いつか書こうと思って、いてもなかなか熟成の時季(とき)が到来しないテーマがある。本日はそのなかで、理論的な検討を必要とするトピックスについて書いてみたい。見出しにもあるように、マーケティング理論を構成するキー概念のほとんどが「対(ペア)」になっているという話である。
理論的なことにあまり興味がないかたは、本日のテーマはスキップしていただいてさしつかえない。ただし、ビジネススクールの大学院生は、自分なりにしっかりとした答えを用意しておくこと。
企業の戦略事業部門や特定の製品分野を考えてみる。通常は、互いに排反的なふたつの戦略代替案のうち、いずれがを選択しているものである。具体例をいくつか挙げてみる。
「ニーズ(志向)」対「シーズ(志向)」の商品作り。組織対応における「競争戦略」対「協調戦略」、「投機的な生産方式」対「延期的な生産方式」、「閉鎖系の物流システム」対「開放系の物流システム」、「異化」対「同化」、「プレミアム価格」対「ディスカウント価格」、「スキミング戦略」対「ペネトレーション戦略」、「戦略適応・革新」対「一貫性確保・維持」、「製品ライン拡張」対「新ブランド開発」、「新規顧客の獲得」対「既存顧客の維持」、「サイエンス」対「アート」、「効率」対「効果」、「リーチ」対「クリーケンシー」、「マーケティング科学」対「事例研究」、「定量調査」対「定性調査」、「カスタマー・エクイティ(顧客資産)」対「ブランド・エクイティ(ブランド資産)」、「直接流通」対「間接流通」、「広告」対「SP」などなど。

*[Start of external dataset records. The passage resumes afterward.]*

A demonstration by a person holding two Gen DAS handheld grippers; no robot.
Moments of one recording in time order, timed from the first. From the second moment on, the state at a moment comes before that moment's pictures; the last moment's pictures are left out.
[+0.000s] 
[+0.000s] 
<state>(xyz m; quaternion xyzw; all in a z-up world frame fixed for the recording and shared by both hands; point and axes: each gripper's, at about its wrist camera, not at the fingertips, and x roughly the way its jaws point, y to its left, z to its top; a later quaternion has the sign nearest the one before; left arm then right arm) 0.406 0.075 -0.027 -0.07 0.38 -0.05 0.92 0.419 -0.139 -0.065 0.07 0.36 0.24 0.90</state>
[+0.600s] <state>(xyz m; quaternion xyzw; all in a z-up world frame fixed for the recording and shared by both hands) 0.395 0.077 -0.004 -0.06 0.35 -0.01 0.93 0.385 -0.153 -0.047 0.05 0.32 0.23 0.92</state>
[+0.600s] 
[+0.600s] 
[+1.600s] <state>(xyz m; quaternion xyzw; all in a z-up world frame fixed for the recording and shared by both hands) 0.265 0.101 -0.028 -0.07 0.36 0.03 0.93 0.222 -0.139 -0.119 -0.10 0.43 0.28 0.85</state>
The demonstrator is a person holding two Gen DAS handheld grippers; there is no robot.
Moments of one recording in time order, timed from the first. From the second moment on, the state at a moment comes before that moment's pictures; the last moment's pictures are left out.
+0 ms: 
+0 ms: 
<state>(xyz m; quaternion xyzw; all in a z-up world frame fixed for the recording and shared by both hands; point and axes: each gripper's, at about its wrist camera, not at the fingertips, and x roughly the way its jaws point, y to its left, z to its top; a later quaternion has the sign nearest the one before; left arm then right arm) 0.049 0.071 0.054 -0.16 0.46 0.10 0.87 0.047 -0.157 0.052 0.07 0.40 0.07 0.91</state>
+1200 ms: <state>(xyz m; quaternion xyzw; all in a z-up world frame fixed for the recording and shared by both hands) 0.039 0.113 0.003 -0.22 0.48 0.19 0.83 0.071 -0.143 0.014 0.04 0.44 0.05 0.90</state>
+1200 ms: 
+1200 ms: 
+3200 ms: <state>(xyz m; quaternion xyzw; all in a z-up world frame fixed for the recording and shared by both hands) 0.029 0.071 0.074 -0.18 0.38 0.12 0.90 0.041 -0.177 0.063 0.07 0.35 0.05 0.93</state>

一覧表としてリストアップしてみると、対概念になりそうなものを際限がなくあげることができる。
マーケティングにおける対概念の応用を考えてみる。
まず、企業の経営方針やマーケティング戦略を際だたせるためには、列挙した対概念のいずれかを採用したほうが良い。一般的に言えるのは、経営戦略やマーケティング対応を明確にしておくほうが、曖昧にしているより方針が明確だからである。実行場面で情報が組織を構成する成員(ライン、従業員)に容易に伝わりやすく、前線のコマンドラインでとまどい(雑音)がなくなる。したがって、実行の局面で間違いを犯す可能性が低くなる。
たとえば、ある企業または商品について、「TV広告ではリーチ(到達率)よりフリーケンシー(接触頻度)を重視する」といったふうに、マーケティングの基本戦略を明示したほうが計画を実行に移しやすい。価格付けにおける基本方針は、「品質を評価してくれる消費者だけを相手に、最高価格をチャージすべし」。そのことが、ブランドイメージと商品価値を高めることになる。すなわち、どっちつかずの価格設定では、品質とマーケティングに一貫性が保てない。
ただし、原則はそうではあるが、現実の実行局面においては、「最適戦略」の選択がその中間(対概念の最適中間値)に落ちてくることがままにある。そのほうが現実的であるケースが決して少なくない。たとえば、ブランドイメージを維持して一貫性を保つようにすることと、定期的にイメージを一新すること、つまり、イメージを変えて絶え間なく革新することとは矛盾しない。ある一定の時間的視野のなかで、対概念としてリストアップした対立概念を両立させることさえができる。これが、対概念を応用しようとするときに考慮すべき第一点である。
つぎに、対概念で表現できる基本代替案のそれぞれは、相互に関連性をもっていることが指摘できる。一方を選ぶと片方が選択できなくなる場合が多い。
既存顧客に焦点を置いて「維持マーケティング」を展開すると、「製品ラインの拡張」がより重要になる。そのとき、「サイエンス(科学)」を基礎にした「定量的なリサーチ」(DBM)をベースに、「効率重視」の「カスタマー・エクイティ(顧客資産)戦略」を志向することになるだろう。どちらかといえば、マス広告も大切であるが、キャンペーンタイプの「SP」が有効になりそうである。
対概念については、もうすこし突っ込んだ理論的な考察が必要であると考えている次第である。